** Opening Input block **

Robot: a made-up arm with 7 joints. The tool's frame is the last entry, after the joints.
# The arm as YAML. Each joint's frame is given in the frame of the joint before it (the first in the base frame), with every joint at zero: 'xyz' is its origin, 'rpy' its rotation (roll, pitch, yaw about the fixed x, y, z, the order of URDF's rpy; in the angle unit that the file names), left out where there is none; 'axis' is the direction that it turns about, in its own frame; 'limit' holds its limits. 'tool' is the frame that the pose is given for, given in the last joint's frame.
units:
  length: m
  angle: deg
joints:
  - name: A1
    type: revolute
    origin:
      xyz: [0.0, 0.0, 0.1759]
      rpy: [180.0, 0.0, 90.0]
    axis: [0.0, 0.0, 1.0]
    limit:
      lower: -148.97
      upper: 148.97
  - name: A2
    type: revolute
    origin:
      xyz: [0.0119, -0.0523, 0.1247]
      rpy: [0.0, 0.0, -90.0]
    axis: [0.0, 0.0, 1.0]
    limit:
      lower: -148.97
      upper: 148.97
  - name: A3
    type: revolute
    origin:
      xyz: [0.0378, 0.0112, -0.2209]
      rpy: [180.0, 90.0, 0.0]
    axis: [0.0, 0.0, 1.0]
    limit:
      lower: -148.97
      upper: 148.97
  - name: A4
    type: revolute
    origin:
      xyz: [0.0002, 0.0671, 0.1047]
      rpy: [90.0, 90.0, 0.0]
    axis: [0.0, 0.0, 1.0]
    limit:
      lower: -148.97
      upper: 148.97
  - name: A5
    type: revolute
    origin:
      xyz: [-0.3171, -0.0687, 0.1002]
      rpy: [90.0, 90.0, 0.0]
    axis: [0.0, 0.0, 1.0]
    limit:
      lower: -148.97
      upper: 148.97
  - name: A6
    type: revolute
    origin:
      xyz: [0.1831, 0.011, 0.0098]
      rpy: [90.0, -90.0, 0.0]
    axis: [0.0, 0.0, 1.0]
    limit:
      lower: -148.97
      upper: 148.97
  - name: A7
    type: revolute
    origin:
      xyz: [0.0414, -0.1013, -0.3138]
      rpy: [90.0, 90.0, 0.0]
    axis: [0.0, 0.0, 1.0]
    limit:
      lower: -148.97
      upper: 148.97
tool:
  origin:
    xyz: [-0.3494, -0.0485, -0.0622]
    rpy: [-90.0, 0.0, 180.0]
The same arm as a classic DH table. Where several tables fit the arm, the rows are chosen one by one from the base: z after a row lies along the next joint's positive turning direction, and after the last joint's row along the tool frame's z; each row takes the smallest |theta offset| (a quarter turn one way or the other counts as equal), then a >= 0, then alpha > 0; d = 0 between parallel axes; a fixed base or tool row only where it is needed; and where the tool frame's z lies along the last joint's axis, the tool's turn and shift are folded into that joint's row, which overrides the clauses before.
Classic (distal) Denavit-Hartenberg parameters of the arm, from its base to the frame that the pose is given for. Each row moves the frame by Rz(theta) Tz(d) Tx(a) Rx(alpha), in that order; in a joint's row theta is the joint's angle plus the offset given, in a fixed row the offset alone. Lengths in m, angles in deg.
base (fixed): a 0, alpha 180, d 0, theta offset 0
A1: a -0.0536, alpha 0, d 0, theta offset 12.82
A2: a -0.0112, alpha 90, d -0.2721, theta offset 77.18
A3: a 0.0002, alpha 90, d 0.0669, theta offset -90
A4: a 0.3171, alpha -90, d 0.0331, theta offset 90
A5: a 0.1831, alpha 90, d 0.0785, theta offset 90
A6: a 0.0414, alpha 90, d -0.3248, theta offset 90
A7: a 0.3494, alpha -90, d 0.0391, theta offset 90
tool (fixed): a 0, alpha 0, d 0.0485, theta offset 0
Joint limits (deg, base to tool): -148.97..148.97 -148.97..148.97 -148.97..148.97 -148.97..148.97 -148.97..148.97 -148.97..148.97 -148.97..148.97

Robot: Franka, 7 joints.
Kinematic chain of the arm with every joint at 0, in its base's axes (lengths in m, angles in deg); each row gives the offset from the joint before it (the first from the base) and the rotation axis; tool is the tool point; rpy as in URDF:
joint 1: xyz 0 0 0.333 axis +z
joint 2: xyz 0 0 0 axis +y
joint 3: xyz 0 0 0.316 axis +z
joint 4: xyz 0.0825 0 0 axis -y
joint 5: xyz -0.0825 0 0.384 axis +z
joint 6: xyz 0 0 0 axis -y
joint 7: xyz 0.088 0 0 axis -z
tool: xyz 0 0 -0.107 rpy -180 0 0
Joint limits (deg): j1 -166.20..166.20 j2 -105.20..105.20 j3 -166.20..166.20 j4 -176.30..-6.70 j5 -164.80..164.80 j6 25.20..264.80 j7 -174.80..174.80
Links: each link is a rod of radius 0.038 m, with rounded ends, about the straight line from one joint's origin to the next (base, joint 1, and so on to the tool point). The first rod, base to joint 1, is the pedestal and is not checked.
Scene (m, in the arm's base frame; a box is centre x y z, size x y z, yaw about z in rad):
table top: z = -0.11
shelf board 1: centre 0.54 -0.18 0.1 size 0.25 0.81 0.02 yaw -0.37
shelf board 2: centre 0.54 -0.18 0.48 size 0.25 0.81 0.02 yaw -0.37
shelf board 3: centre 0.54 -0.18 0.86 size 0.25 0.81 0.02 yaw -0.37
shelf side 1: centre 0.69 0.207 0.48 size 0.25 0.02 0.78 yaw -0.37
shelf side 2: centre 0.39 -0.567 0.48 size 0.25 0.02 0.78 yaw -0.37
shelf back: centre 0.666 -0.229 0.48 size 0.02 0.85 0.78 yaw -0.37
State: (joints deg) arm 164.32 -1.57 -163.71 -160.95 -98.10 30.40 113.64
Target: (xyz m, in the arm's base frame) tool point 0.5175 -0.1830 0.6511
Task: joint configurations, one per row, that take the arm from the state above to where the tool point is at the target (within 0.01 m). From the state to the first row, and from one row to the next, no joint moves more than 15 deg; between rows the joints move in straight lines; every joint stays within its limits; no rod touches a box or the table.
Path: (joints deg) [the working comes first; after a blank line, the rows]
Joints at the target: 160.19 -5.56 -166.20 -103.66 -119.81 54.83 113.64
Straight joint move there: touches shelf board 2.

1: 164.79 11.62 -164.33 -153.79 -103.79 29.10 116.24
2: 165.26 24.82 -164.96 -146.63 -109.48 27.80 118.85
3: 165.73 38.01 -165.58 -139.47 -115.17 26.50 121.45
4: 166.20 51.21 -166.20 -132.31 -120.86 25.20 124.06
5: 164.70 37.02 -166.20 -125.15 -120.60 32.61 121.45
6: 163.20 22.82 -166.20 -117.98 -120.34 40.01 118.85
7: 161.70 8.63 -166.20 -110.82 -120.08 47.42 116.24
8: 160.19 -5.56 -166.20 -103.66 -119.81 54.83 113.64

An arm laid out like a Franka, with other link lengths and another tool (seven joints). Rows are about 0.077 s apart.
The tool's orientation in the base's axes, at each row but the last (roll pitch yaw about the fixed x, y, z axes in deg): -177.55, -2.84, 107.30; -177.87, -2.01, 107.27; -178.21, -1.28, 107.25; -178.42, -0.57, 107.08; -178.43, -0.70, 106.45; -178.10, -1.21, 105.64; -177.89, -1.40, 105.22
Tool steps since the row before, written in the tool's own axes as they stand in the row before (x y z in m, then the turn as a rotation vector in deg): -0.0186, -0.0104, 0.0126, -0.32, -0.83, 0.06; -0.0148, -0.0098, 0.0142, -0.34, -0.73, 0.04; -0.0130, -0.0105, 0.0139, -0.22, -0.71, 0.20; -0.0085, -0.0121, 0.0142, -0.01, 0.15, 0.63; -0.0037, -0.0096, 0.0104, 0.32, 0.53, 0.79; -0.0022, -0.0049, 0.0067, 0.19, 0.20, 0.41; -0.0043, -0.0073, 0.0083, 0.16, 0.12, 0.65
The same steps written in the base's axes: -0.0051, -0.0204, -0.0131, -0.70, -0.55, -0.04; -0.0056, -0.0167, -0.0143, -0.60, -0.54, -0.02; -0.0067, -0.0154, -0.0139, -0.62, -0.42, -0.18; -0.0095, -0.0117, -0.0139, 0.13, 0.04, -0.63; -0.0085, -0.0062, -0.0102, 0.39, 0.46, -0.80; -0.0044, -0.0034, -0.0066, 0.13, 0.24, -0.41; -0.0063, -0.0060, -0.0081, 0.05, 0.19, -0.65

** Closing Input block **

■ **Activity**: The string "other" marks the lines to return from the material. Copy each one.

■ **Exercise answer**:
The same arm as a classic DH table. Where several tables fit the arm, the rows are chosen one by one from the base: z after a row lies along the next joint's positive turning direction, and after the last joint's row along the tool frame's z; each row takes the smallest |theta offset| (a quarter turn one way or the other counts as equal), then a >= 0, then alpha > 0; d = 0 between parallel axes; a fixed base or tool row only where it is needed; and where the tool frame's z lies along the last joint's axis, the tool's turn and shift are folded into that joint's row, which overrides the clauses before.
An arm laid out like a Franka, with other link lengths and another tool (seven joints). Rows are about 0.077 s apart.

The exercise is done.